Her eyes turned to the other point of conflict she could still faintly sense—the biting, dry cold of the frozen lake where Elreth had fought.
Khione's lips tightened almost imperceptibly. The idea of seeking out the Samael princess, of needing her help, was a bitter draft. But logic was cold, and it was all she had. Two were stronger than one. Finding Elreth was the fastest way to then search for Nero.
Without a word, without a sigh, she began to walk. She followed the fading ribbon of frost-energy in the air, a trail left by the dying Frost Ogre and Elreth's own fiery law. She moved with quiet purpose over the broken landscape, her pace steady despite her weariness.
She found the frozen lake. It was a zone of devastation. Great swathes were melted and refrozen, scarred by impacts and stained with dark patches—blood, both red and golden-ichor. In the center of it all, half-collapsed against a spire of shattered ice, was Elreth.
The princess was a ruin. Her fine clothes were shredded and burned. One arm was clearly broken, bent at the wrong angle. Cuts and deep bruises covered her visible skin. She was unconscious, her face pale, her fiery hair dull against the ice. But she was breathing—shallow, pained breaths that fogged in the cold air.
Khione stood over her for a long moment, her expression unreadable. There was no sympathy there, but there was a stark, professional assessment. Alive. Functional, with aid.

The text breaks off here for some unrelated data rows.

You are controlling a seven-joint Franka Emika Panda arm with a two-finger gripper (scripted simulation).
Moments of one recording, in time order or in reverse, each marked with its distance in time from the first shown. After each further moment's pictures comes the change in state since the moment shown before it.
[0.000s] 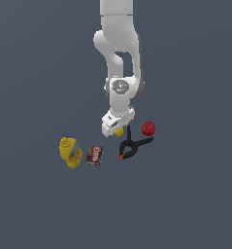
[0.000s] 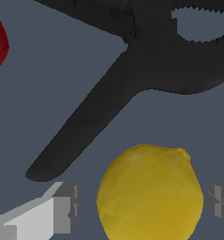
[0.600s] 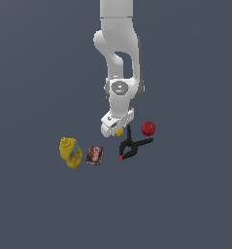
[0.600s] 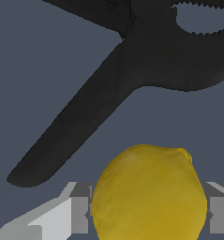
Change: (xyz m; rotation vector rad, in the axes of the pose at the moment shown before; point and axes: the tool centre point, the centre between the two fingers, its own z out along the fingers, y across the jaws) arm 0.000 0.003 0.005 -0.003 0.003 0.004
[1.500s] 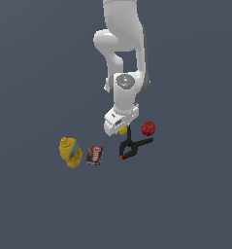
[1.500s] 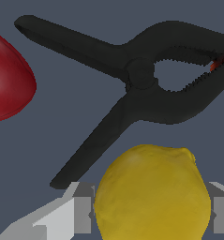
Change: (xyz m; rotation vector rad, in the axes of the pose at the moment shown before) arm 0.023 -0.004 -0.038 0.001 -0.001 -0.001
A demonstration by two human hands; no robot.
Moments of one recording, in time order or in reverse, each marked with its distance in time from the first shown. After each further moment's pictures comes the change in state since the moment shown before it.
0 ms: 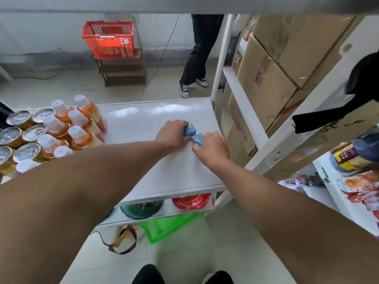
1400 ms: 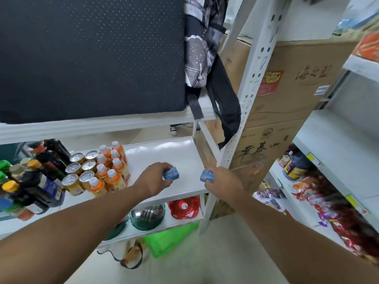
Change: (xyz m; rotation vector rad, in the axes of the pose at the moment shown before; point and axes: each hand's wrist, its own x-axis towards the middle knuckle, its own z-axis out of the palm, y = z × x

She knelt. From her ring, she produced another healing potion, a lesser one. She did not gently lift Elreth's head. She simply supported it enough to pour the potion between the princess's parted lips, making sure she swallowed.
Then, Khione placed her hands on Elreth's broken arm. A soft, controlled chill emanated from her palms, not to freeze, but to numb and temporarily stabilize the shattered bones, crafting a crude cast of reinforced ice.
The cold and the healing energy did their work. Elreth's eyelids fluttered. A groan escaped her. Her amber eyes opened, blurry with pain, and focused on Khione's cold face looming above her.
No words were spoken. Elreth's eyes asked a question. Khione gave a single, short nod toward the chaotic, shimmering borders of their pocket dimension. The message was clear: Get up. He's not here. We need to move.
Understanding dawned in Elreth's pained gaze, followed by a fierce, stubborn light. Gripping Khione's offered arm with her good hand, she hauled herself to her feet, biting back a cry. She stood, swaying, leaning heavily on the ice mage.
They did not speak. No 'thank you,' no 'about time.' There was only the shared, urgent priority.
Together, a limping princess of fire and a weary mage of ice, they turned away from the frozen lake.